Cancer is a genetic disease and there are more than 100 types named after the organs or tissues that it affects. Genomics provides genetic insights to tailor treatments that prevent the misery of misdiagnosis, needless hospital visits and ineffective chemotherapy thereby enabling an increase in survival rates. Three decades ago, the 5-year survival rate for all cancers combined was 50%. In the last decade, the 5-year relative survival rates for the five most common cancers were: breast, 90%; prostate, 100%; lung, 16%; colorectal, 67%; and bladder, 81%. Kyvor is dedicated to bring hope and life to patients with the promise that the end of cancer begins here…
Kyvor is a genome intelligence startup providing physicians with an actionable report of tailored theranostic solutions unique to each person's cancer aiming to reduce the exorbitant cancer mortality rate. Kyvor offers whole exome assay to analyze the patient tumor’s genetic make- up and match with relevant and latest therapies, that are likely to be more effective and cause fewer side effects. Kyvor envisions to be in the fore-front of cancer diagnostics using latest and powerful tools by constant engagement with clinicians, academic researchers and drug developers to redefine the way cancer is treated.
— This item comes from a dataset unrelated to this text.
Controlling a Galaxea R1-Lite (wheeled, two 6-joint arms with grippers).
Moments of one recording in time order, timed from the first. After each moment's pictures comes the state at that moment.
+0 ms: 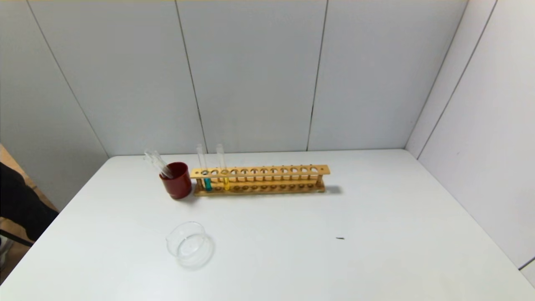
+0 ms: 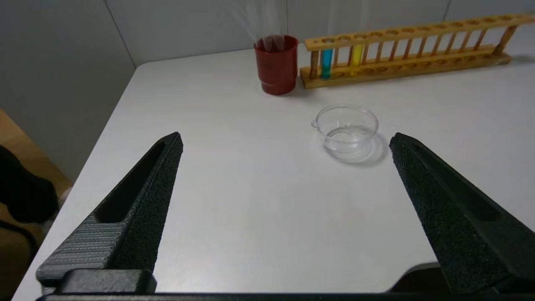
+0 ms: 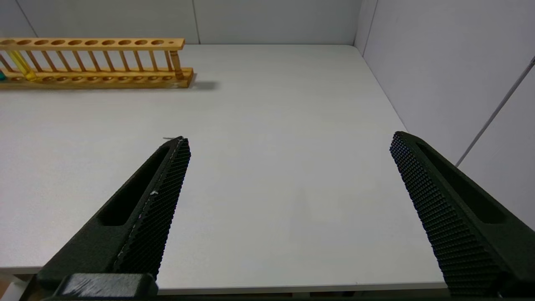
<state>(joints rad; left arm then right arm) 0.00 0.00 -0.06 0.03 -0.07 0.06 0.00 0.00 0.00 0.00 0.01 0.00</state>
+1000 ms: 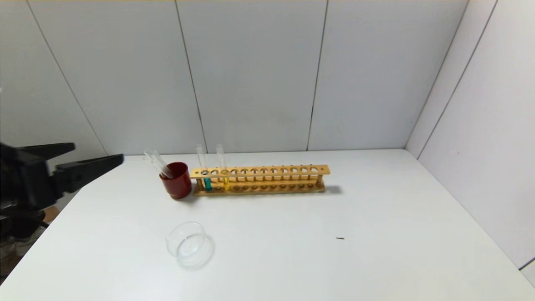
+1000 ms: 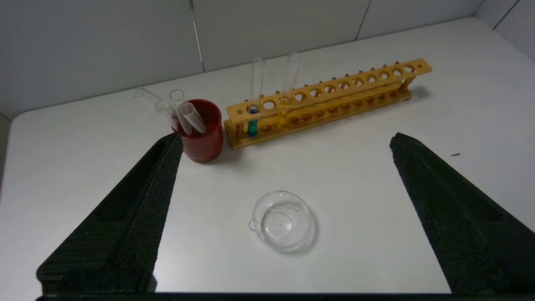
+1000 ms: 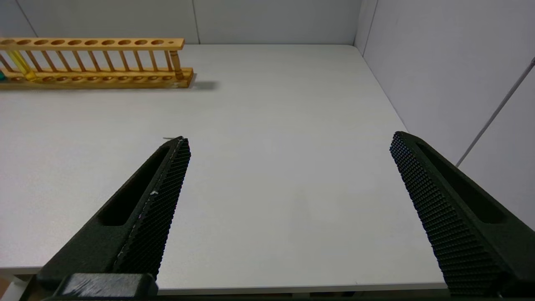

CANLYTx is a revolutionary proprietary tool incorporating algorithms and data analytics to guide in precision cancer diagnosis using genetic data and drug metabolism.
CANLYTx uses data from the new-age technology for sequencing DNA and adopts validated and approved protocols. This enables quick, accurate and timely intervention for the benefit of the patients.
CANLYTx provides deep insights analyzing the entire part of the DNA that codes for all the proteins in the body and the type of drug that will be most effective from the selected ones.
CANLYTx provides an actionable accurate report to the physicians within 2-4 weeks of receiving the patient’s tissue sample.